На улице потемнело, и светосенсор ярче осветил комнату. Всех детей благополучно разобрали по домам, но мама Павлика почему-то задерживалась, что ребенка совсем не беспокоило. Ведь это мама! Она обязательно придет за ним, и они, взявшись за руки и обходя осенние лужи, пойдут домой. Наверное, к тому времени и папа вернется с работы — тогда они втроем во что-нибудь поиграют. Или уже в сто первый раз посмотрят любимый фильм «Плазменная лихорадка», в котором все роли исполняют роботы. Павлику нравились нелепые движения «механических людей»; он смеялся и заливисто хохотал, тыча в них пальцем, когда впервые смотрел фильм. С этими приятными мыслями ребенок и уснул на мягком диване.
На следующий день, утром, его разбудила незнакомая полная женщина, которую он прозвал про себя «тетя-помидор». Она была очень расстроена, что-то говорила, но слова будто терялись за ее большими розовыми щеками и ярко-красными губами, и маленький мальчик ничего не разобрал. «А где моя мама, — спрашивал и канючил он, — я хочу домой».
И эта тетя спустя несколько дней отвела его в серый каменный дом, очень высокий и старый, где было много других детей. Они играли, веселились и кричали, а Павлик крепко ухватился за тетину руку и ничего не понимал.
— Рыжий, рыжий! — воскликнул кто-то, и все дети уставились на новенького.
— Теперь это твой дом, — жалостно сказала тетя и погладила мальчика по голове. — Это твои братья и сестры, они добрые, будут с тобой дружить и играть. А сейчас ты увидишь свою новую маму, маму Вику. Она будет о тебе заботиться, ты тоже ее полюбишь и привыкнешь…

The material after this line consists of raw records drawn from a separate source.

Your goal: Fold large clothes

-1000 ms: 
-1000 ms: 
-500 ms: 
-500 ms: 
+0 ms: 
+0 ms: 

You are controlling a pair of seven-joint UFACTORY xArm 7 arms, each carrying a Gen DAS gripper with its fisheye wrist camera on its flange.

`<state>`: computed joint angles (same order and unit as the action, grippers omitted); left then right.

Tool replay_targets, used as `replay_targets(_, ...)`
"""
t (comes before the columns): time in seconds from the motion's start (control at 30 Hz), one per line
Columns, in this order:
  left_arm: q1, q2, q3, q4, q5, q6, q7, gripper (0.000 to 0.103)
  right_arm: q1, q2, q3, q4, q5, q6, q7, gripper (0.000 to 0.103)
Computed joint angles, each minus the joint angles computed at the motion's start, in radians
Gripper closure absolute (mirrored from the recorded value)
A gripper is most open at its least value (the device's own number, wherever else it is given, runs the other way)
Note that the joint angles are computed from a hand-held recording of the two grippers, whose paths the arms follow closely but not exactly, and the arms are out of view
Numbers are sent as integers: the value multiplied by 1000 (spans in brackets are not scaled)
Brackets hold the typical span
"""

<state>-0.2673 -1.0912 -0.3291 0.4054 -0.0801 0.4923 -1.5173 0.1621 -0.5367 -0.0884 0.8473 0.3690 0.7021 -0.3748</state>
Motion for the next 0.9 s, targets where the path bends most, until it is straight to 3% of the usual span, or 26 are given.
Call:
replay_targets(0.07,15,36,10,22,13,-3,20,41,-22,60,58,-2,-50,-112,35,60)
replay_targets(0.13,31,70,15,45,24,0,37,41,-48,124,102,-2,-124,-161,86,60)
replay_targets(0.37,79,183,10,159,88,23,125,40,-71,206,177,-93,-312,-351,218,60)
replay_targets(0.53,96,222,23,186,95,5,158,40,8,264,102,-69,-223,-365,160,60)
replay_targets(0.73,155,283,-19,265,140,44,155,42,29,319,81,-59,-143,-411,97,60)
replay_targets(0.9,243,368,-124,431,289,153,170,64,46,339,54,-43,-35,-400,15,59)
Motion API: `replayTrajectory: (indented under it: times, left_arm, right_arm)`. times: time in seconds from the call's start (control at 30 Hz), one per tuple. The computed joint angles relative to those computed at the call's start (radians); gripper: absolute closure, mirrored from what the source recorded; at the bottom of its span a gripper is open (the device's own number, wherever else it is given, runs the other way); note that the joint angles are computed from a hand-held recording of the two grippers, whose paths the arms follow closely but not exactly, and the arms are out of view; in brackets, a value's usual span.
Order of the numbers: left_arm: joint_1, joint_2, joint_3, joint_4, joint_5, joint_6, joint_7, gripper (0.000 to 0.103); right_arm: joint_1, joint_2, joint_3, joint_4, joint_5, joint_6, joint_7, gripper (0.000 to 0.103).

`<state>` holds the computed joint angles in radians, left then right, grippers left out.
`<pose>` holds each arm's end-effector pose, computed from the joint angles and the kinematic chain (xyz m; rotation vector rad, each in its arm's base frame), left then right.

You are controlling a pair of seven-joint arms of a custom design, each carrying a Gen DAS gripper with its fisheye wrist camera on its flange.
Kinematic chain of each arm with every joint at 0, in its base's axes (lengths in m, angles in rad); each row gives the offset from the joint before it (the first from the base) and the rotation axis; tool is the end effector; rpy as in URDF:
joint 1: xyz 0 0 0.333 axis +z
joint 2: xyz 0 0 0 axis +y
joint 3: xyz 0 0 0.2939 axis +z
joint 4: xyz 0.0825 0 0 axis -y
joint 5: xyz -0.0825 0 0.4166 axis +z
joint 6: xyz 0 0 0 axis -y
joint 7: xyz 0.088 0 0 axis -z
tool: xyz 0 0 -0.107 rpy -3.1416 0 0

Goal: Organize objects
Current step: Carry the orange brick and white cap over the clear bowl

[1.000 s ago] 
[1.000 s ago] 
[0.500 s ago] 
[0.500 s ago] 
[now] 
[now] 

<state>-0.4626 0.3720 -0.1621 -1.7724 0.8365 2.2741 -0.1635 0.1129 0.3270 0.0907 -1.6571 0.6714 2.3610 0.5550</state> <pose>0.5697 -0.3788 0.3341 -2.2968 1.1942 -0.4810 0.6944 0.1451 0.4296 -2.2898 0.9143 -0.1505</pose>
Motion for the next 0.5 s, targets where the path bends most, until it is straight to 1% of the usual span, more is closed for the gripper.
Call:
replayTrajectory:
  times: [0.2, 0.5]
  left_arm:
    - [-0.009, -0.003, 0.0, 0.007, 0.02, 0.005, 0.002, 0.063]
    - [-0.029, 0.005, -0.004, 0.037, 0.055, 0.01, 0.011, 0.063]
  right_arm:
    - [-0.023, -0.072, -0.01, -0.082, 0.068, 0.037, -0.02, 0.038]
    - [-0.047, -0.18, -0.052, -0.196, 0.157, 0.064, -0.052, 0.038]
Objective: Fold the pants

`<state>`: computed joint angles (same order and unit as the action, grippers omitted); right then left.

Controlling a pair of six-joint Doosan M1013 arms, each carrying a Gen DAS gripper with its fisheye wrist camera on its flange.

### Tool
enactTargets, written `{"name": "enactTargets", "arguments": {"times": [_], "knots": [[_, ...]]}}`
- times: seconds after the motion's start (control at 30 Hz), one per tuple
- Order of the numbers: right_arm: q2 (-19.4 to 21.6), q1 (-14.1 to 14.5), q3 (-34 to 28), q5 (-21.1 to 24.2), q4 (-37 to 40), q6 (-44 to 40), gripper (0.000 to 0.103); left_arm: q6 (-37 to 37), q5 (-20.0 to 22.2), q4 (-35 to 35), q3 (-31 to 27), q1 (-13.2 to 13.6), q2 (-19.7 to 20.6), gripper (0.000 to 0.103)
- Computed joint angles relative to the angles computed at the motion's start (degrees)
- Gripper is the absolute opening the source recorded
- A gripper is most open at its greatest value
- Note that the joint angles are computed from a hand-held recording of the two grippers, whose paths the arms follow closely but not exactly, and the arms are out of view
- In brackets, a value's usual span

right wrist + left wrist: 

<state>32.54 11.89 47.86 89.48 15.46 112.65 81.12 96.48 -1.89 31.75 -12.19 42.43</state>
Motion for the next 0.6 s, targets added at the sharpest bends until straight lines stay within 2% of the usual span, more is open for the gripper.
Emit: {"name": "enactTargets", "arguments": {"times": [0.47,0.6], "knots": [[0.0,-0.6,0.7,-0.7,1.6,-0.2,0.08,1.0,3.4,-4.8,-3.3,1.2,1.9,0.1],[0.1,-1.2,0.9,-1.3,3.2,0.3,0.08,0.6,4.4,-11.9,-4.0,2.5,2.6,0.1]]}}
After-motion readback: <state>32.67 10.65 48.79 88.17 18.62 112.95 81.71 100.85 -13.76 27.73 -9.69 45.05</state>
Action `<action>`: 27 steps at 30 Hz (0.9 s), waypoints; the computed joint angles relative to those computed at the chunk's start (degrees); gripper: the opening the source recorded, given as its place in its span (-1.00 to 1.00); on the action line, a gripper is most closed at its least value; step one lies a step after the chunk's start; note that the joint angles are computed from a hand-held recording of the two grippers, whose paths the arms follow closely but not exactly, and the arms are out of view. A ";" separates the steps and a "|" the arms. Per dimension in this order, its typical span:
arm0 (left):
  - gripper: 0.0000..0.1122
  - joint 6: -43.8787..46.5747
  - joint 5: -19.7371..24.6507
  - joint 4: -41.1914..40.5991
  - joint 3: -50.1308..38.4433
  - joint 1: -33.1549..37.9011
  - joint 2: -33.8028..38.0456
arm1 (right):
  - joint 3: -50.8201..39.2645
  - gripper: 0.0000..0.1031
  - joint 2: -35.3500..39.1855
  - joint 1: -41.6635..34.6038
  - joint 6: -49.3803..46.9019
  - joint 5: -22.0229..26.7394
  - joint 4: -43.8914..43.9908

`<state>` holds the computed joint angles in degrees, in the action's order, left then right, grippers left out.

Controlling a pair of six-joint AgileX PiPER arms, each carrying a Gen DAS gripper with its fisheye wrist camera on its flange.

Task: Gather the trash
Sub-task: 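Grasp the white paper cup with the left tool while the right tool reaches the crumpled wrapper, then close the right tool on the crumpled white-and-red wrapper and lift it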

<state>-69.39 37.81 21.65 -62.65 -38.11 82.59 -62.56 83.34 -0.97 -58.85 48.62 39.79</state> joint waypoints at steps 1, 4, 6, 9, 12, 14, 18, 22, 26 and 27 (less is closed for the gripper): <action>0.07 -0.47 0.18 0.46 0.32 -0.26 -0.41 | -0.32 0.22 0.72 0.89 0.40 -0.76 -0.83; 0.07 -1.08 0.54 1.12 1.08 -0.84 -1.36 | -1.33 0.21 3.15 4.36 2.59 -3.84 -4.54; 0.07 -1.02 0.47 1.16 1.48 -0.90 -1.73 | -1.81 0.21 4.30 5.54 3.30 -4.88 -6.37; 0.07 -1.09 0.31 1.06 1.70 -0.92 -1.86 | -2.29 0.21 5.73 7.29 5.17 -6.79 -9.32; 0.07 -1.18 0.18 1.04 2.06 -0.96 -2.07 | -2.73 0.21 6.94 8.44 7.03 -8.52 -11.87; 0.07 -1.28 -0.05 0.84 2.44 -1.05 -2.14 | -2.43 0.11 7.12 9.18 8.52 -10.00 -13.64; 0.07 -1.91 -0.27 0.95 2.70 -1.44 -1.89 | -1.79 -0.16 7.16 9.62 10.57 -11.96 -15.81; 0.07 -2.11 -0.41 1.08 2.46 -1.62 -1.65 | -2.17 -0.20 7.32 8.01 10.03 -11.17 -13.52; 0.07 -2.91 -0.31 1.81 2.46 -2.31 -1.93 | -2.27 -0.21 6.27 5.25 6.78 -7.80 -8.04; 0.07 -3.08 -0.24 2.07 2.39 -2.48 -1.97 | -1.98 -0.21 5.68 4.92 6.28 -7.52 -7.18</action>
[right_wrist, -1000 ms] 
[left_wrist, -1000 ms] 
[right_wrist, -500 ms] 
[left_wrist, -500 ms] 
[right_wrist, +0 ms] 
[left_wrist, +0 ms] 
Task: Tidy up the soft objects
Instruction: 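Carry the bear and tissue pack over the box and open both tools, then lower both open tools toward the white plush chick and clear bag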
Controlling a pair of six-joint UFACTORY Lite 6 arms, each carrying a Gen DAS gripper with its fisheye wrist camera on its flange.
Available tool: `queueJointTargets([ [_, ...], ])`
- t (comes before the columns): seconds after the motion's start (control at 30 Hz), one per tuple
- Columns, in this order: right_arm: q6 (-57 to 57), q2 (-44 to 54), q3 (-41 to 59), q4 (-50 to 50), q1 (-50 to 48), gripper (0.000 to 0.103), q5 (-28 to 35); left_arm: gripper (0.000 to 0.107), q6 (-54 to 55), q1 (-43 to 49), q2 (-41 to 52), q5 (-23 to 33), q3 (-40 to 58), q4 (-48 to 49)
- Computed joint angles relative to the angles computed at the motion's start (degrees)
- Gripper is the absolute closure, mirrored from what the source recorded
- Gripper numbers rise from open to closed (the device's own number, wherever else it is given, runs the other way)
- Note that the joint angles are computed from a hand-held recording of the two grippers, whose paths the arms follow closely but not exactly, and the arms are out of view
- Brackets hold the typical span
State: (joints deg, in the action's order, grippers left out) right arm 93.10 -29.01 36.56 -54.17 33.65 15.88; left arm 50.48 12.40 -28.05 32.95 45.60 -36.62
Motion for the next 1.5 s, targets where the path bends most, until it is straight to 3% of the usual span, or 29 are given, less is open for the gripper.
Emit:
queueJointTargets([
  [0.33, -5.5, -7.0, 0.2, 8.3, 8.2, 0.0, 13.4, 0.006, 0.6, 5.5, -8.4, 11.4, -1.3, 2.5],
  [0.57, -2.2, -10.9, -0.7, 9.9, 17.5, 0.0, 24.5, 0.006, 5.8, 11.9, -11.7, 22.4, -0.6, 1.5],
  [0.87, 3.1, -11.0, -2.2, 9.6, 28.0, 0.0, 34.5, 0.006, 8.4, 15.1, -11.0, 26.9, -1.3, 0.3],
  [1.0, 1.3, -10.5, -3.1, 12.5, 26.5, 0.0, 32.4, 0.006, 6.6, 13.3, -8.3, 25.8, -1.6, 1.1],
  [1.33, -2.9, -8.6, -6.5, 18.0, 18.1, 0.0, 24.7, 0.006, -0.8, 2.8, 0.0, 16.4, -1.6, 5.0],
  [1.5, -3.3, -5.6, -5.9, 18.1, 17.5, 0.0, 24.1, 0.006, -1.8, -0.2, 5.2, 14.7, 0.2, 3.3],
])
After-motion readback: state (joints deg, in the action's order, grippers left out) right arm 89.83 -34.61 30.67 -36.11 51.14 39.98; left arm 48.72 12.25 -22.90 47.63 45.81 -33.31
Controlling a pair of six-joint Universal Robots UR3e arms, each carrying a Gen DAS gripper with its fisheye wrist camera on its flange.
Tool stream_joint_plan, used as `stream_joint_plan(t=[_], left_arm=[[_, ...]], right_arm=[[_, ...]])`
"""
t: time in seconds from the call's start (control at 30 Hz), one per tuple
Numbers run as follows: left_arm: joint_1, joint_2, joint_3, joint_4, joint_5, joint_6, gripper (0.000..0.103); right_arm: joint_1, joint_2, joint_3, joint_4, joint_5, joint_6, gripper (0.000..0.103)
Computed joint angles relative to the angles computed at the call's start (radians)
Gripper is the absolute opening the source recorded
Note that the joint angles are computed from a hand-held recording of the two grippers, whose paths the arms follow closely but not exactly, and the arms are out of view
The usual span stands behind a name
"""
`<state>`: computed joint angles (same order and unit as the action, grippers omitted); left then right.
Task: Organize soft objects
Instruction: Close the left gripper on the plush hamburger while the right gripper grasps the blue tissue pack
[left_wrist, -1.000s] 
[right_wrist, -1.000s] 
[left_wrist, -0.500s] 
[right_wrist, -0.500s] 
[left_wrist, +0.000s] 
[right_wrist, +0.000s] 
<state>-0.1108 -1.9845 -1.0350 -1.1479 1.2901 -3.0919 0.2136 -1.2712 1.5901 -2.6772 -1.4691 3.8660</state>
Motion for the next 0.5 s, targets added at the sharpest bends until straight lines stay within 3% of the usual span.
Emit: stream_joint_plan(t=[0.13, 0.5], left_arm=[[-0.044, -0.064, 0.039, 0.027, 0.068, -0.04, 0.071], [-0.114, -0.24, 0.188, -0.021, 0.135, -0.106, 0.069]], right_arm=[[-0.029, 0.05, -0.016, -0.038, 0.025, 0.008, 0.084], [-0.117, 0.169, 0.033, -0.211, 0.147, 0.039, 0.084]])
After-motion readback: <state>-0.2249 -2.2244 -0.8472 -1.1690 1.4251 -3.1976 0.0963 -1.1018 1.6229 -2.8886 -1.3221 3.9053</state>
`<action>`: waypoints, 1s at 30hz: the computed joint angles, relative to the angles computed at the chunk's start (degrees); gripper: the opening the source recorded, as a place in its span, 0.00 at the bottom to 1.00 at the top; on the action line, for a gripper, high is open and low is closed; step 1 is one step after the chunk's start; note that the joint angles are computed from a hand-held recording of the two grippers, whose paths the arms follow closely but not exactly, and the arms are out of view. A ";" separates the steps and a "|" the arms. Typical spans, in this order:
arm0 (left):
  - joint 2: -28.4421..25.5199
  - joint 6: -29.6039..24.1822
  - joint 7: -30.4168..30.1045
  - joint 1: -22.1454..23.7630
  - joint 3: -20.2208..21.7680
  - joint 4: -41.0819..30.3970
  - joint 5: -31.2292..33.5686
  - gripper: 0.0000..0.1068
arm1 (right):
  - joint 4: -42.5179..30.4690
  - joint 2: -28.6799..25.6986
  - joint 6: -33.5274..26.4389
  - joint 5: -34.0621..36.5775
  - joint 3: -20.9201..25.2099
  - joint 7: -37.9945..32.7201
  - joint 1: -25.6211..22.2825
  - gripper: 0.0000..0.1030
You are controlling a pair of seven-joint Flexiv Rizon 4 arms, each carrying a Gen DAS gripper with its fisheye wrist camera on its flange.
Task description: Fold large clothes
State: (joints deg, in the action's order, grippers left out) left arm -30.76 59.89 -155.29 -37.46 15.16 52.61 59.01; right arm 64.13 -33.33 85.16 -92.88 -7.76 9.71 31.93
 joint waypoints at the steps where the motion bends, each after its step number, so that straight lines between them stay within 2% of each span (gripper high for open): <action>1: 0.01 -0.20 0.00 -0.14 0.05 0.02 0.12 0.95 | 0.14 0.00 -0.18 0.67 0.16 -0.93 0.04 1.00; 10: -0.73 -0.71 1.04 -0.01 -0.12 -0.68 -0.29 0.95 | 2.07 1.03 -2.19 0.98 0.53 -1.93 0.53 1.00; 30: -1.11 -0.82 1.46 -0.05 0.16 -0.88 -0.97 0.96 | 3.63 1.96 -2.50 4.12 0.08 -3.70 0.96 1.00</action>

Он и впрямь полюбил маму Вику, так и не узнав, что же случилось с его родителями. Мама Вика была очень добрая и читала ему на ночь сказки, ведь Павлик оказался самым младшеньким в детском доме. Засыпая, он любил держаться за теплую мягкую руку воспитательницы. Но мама Вика единственная была с ним добра и единственная любила его; она не могла за всеми уследить и заставить ребят относиться к новенькому как к младшему братику. Дети обзывали Павлика рыжим и плешивым, при каждом удобном случае пихали его, смеялись и считали геройским поступком поиздеваться над ним. Ребенок молчал и стойко выносил злые нападки, отгородившись от всех колючей проволокой обиды; она-то и не давала ему плакать и жаловаться маме Вике.